Medicaid experts agreed that the only way to cut the program's costs is to throw enrollees off. The GOP budget bill would do precisely that through cuts that would leave 7.8 million enrollees without health coverage. Some big employers might improve their low-income workers' access to health insurance to take up some of the slack, but to turn a famous quote from Damon Runyon upside down, that's not the way to bet.
Another point underscored by the millions of American workers who still need government assistance to obtain healthcare and food relief is the explosive increase in economic inequality in the U.S. Since the 1970s, the ratio of corporate CEO pay to the compensation of their companies' median employee has soared.
In 1970, chief executives on average made about 20 times as much as their median workers. The ratio peaked in 2000 at 390 to 1, fell during the pandemic and since then has moved back to about 290 to 1.
At Walmart, McDonald's and Amazon, the ratio is much higher.
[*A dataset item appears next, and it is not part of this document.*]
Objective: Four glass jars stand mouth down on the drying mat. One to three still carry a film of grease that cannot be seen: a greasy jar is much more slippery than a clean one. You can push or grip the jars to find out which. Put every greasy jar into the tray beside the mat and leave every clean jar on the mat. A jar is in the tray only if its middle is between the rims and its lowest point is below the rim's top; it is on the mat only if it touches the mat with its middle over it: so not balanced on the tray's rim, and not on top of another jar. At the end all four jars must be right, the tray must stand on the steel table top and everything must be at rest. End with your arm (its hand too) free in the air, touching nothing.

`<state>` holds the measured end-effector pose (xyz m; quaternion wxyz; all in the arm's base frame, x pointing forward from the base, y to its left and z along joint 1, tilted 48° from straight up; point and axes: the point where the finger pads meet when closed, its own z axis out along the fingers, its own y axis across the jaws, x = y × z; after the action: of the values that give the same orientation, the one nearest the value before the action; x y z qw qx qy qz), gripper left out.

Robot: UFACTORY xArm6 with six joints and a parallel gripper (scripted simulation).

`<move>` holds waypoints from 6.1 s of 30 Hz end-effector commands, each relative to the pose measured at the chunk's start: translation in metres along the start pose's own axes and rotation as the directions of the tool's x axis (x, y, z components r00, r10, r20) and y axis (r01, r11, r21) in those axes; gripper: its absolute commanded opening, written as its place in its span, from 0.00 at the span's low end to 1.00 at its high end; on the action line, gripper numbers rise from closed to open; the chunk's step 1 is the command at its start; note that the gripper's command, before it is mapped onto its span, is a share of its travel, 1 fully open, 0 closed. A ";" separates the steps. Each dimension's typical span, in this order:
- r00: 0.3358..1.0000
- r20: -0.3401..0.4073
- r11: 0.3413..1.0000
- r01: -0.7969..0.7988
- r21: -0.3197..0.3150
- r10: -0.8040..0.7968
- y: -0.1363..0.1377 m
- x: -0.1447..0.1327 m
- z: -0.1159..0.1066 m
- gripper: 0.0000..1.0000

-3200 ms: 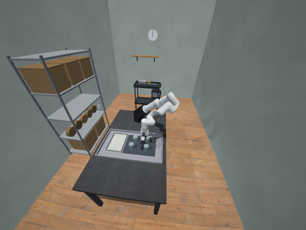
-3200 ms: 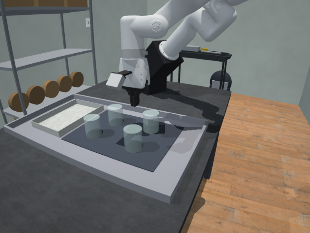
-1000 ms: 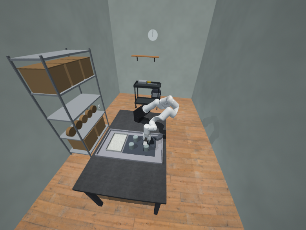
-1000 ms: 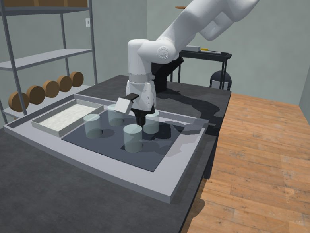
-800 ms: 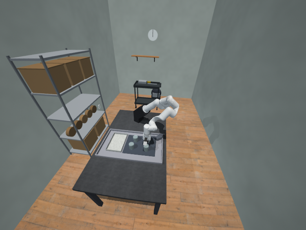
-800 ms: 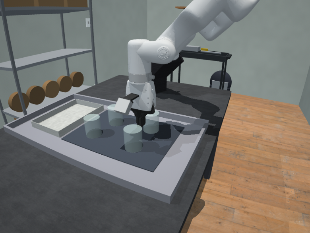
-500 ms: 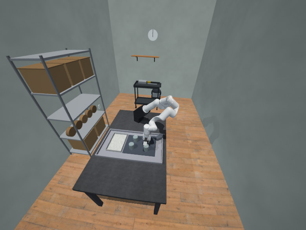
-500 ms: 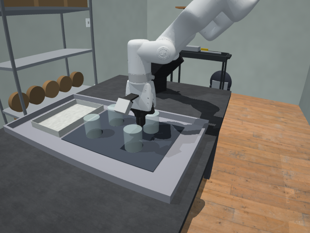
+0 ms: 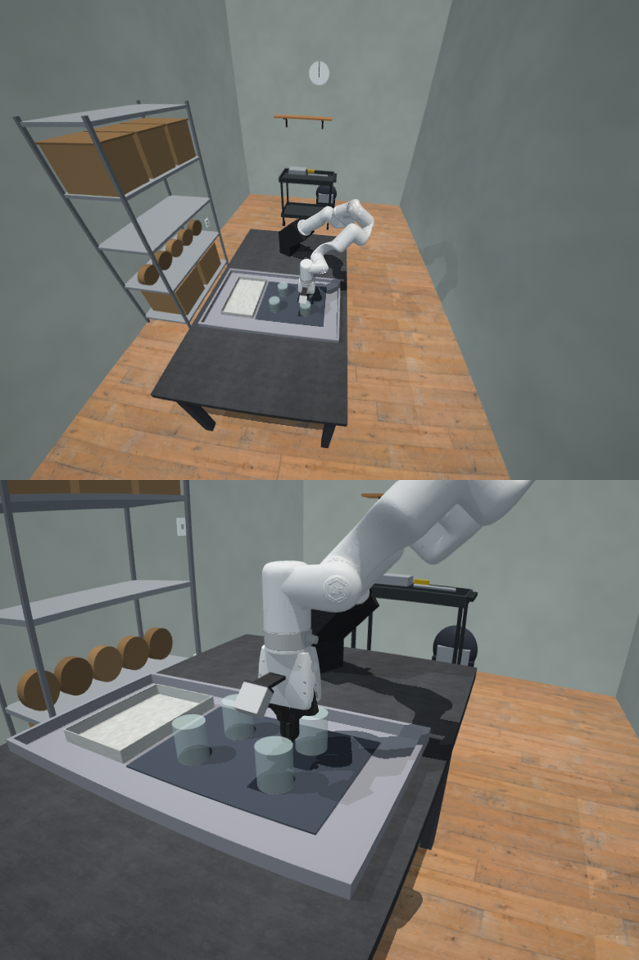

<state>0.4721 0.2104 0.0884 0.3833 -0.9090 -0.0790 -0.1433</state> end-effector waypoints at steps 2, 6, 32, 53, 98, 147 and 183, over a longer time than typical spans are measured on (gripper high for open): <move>1.000 -0.002 1.000 0.001 -0.001 -0.001 0.000 0.002 -0.001 0.00; 1.000 -0.002 1.000 0.001 -0.001 -0.001 0.000 0.002 -0.001 0.00; 1.000 -0.002 1.000 0.001 -0.001 -0.001 0.000 0.005 -0.001 0.00; 1.000 -0.002 1.000 0.001 -0.001 -0.001 0.000 0.008 -0.001 0.00; 1.000 -0.002 1.000 0.001 -0.001 -0.001 0.000 0.013 -0.003 0.00; 1.000 -0.002 1.000 0.001 -0.001 -0.001 0.000 0.019 -0.008 0.00; 1.000 -0.002 1.000 0.001 -0.001 -0.001 0.000 -0.006 -0.001 0.00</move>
<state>0.4653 0.2101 0.0862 0.3833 -0.9090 -0.0790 -0.1434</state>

At Walmart, it was 930 to 1 in 2024, according to a disclosure in the company's most recent proxy statement, and at McDonald's it was 1,014 to 1. Both figures reflect the run-up in CEO pay and the firms' reliance on low-wage workers; the McDonald's figure may be conservative, because so many workers behind its counters are employed by franchisees, the pay scales of which aren't reflected in the corporate accounting.
Amazon may be another special case. It stated that the 2024 compensation of its CEO, Andy Jassy, was only about $1.6 million and therefore the ratio of his pay to the median Amazon employee was only 43 to 1. That's curious: It's absurd to think that the CEO of one of America's biggest and most successful corporations was paid only $1.6 million last year.
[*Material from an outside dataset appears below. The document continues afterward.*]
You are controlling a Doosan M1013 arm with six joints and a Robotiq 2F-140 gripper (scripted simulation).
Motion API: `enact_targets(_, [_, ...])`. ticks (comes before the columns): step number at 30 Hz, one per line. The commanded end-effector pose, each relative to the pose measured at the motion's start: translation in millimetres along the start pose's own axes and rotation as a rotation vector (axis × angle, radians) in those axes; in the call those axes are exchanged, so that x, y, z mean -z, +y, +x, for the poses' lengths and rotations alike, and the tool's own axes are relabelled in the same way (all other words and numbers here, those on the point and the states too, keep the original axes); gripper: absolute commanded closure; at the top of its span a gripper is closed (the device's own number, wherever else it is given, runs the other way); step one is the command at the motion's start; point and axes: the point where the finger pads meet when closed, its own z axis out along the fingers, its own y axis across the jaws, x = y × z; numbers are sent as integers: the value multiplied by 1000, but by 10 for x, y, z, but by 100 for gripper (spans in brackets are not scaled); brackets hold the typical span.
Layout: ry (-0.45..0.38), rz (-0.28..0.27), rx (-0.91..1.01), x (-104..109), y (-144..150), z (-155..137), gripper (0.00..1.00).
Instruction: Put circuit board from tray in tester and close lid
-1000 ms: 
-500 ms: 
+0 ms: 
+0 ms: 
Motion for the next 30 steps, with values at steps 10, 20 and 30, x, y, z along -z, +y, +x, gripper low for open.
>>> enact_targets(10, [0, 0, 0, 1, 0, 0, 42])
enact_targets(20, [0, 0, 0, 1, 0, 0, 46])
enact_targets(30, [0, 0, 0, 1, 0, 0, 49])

As it turns out, Amazon, unlike other big companies, chose not to count the stock options vested for Jassy last year — worth about $21.75 million — as part of his compensation.
Amazon told me by email that it complied with the Securities and Exchange Commission regulations governing the CEO pay ratio disclosures. But it also acknowledged the compensation actually paid to Jassy last year, including the value of restricted shares that vested during the year, was $92.4 million — a figure that would make the ratio of his pay to that of the median full-time U.S. Amazon employee ($47,990) not 43 to 1 but 1,925 to 1.
Can there be any more damning condemnation of the American way of doing business than the hidden labor subsidies bestowed on our largest corporations?
In the 1980s, Ronald Reagan justified his attack on welfare by spinning yarns about a mythical welfare queen who drove to pick up her relief check in a Cadillac. America's elite corporations have outdone her, by a wide margin — and they're not creatures of myth.